TASK TO CARRY OUT:
Begin with the line that holds "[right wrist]" and retype through the last line of the listing below, exactly; pictures are not part of the copy.

DATASET EXTRACT:
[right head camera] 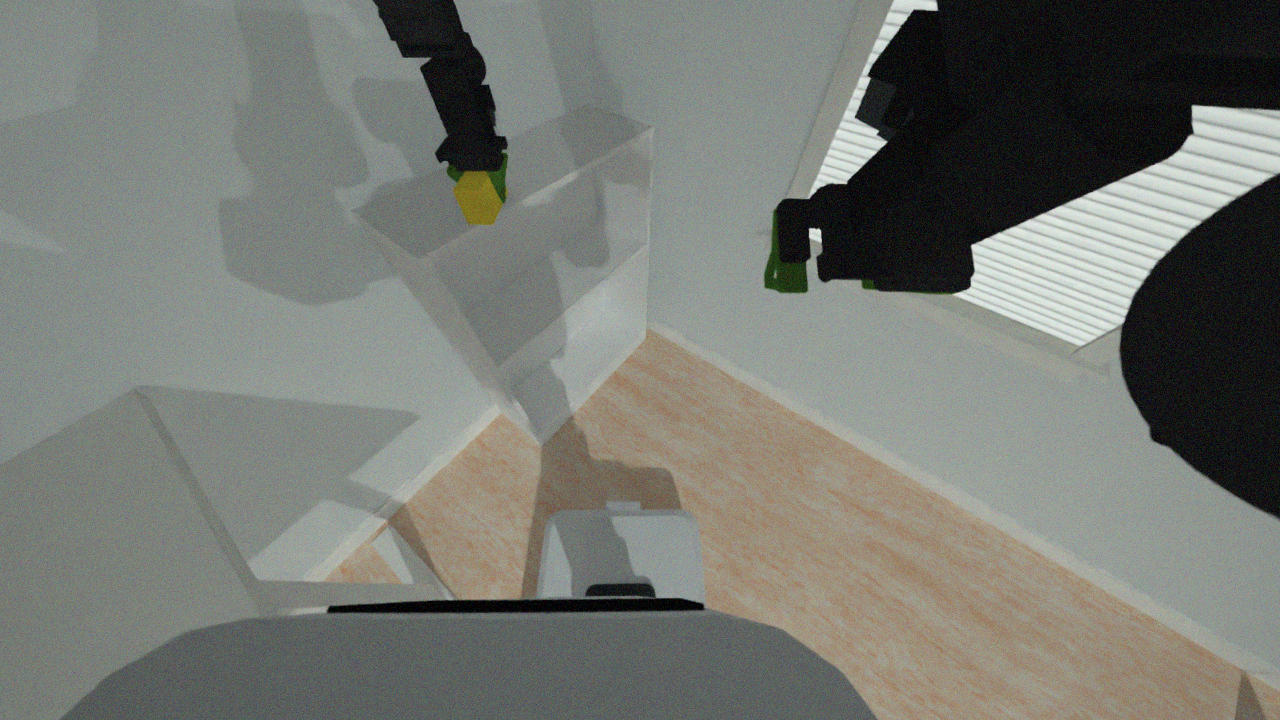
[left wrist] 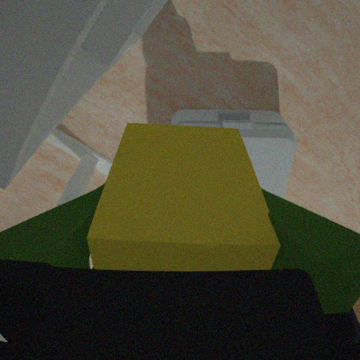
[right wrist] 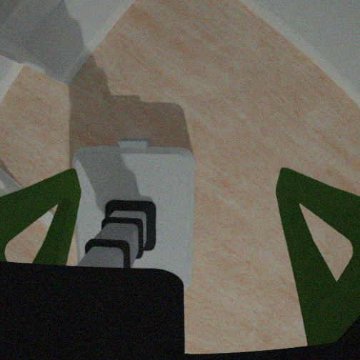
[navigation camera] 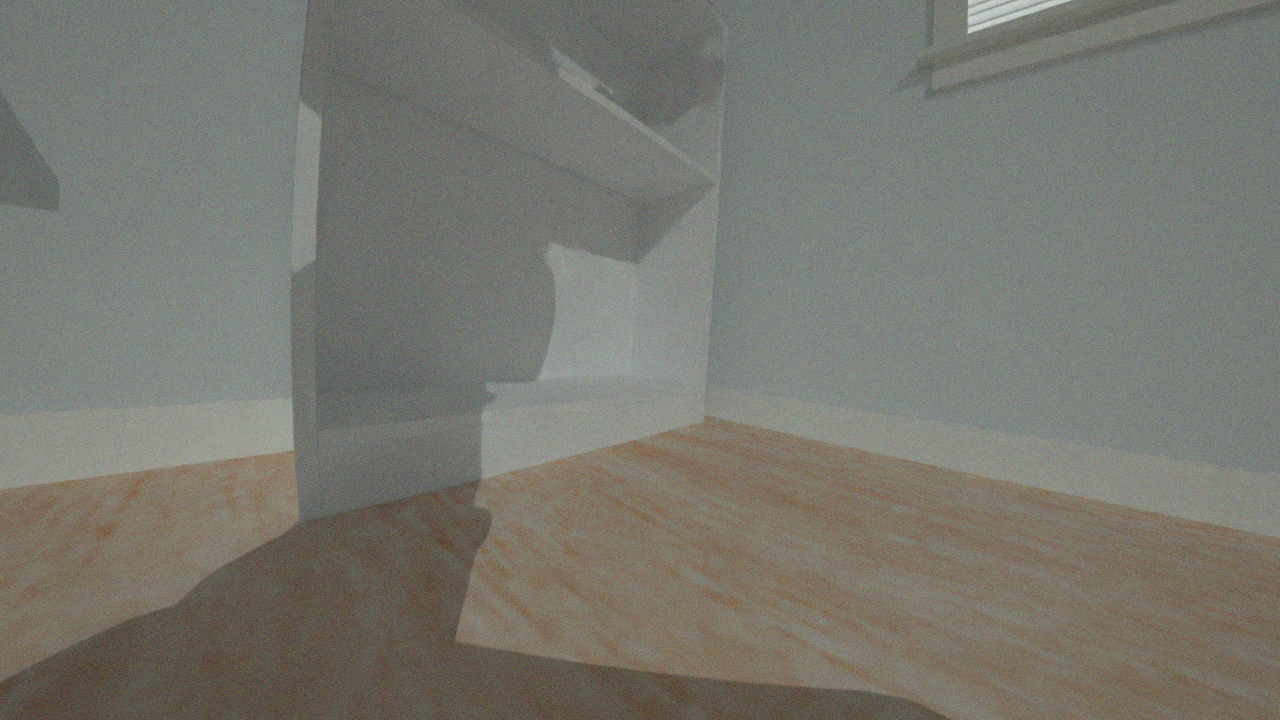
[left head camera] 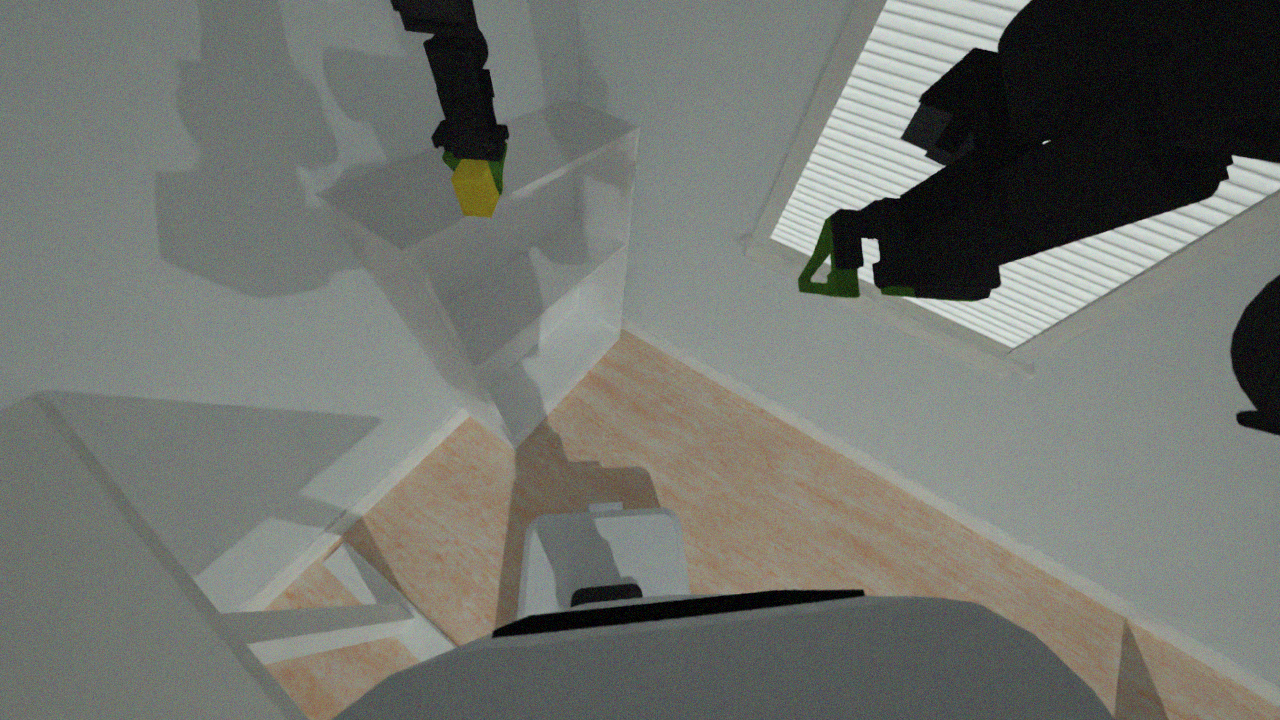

TASK ANSWER:
[right wrist] 
[navigation camera] 
[left head camera] 

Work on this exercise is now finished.